Brief :: Down to the final line, print each entry exactly.

Extracted data ::
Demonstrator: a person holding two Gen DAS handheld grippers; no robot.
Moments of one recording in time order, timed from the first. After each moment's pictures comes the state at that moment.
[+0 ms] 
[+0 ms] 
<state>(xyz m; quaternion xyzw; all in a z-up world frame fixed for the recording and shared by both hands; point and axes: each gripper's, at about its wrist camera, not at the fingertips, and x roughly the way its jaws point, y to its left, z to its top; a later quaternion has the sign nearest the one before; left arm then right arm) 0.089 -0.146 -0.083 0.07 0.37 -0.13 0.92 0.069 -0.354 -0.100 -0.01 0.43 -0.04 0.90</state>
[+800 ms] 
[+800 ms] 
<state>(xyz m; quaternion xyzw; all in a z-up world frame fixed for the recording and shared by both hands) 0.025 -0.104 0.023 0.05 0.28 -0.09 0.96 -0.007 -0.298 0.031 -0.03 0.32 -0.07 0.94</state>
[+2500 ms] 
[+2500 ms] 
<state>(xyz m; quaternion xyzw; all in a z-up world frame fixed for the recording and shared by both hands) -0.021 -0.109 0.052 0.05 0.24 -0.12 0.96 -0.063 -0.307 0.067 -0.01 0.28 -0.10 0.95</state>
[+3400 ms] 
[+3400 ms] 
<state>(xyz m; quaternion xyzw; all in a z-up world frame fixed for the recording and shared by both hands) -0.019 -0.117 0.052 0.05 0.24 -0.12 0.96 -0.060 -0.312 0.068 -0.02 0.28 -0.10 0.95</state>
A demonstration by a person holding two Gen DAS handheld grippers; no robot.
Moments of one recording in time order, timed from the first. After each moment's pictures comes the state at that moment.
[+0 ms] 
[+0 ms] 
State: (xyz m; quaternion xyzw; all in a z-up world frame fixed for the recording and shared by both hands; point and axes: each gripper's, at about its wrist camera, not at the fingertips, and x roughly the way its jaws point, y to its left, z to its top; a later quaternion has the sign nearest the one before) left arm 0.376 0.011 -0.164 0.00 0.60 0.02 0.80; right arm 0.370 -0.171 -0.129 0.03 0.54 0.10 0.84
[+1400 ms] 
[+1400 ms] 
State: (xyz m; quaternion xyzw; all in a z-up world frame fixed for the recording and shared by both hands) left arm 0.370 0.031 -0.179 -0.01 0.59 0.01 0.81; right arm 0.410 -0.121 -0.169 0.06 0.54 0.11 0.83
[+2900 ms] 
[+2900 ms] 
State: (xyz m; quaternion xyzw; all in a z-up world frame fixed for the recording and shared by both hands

Result ::
Demonstrator: a person holding two Gen DAS handheld grippers; no robot.
Moments of one recording in time order, timed from the first. After each moment's pictures comes the state at that moment.
[+0 ms] 
[+0 ms] 
<state>(xyz m; quaternion xyzw; all in a z-up world frame fixed for the recording and shared by both hands; point and axes: each gripper's, at about its wrist camera, not at the fingertips, and x roughly the way its jaws point, y to its left, z to its top; a later quaternion has the sign nearest the one before; left arm then right arm) 0.089 -0.146 -0.083 0.07 0.37 -0.13 0.92 0.069 -0.354 -0.100 -0.01 0.43 -0.04 0.90</state>
[+800 ms] 
[+800 ms] 
<state>(xyz m; quaternion xyzw; all in a z-up world frame fixed for the recording and shared by both hands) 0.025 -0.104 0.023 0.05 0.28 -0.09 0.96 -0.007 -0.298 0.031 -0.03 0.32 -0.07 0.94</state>
[+2500 ms] 
[+2500 ms] 
<state>(xyz m; quaternion xyzw; all in a z-up world frame fixed for the recording and shared by both hands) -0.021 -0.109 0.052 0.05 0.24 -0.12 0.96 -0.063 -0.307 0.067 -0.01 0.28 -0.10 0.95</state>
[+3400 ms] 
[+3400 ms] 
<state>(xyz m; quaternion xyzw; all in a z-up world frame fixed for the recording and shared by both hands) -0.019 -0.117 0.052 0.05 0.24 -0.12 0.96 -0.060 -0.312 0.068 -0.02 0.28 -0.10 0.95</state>
A demonstration by a person holding two Gen DAS handheld grippers; no robot.
Moments of one recording in time order, timed from the first. After each moment's pictures comes the state at that moment.
[+0 ms] 
[+0 ms] 
State: (xyz m; quaternion xyzw; all in a z-up world frame fixed for the recording and shared by both hands; point and axes: each gripper's, at about its wrist camera, not at the fingertips, and x roughly the way its jaws point, y to its left, z to its top; a later quaternion has the sign nearest the one before) left arm 0.376 0.011 -0.164 0.00 0.60 0.02 0.80; right arm 0.370 -0.171 -0.129 0.03 0.54 0.10 0.84
[+1400 ms] 
[+1400 ms] 
State: (xyz m; quaternion xyzw; all in a z-up world frame fixed for the recording and shared by both hands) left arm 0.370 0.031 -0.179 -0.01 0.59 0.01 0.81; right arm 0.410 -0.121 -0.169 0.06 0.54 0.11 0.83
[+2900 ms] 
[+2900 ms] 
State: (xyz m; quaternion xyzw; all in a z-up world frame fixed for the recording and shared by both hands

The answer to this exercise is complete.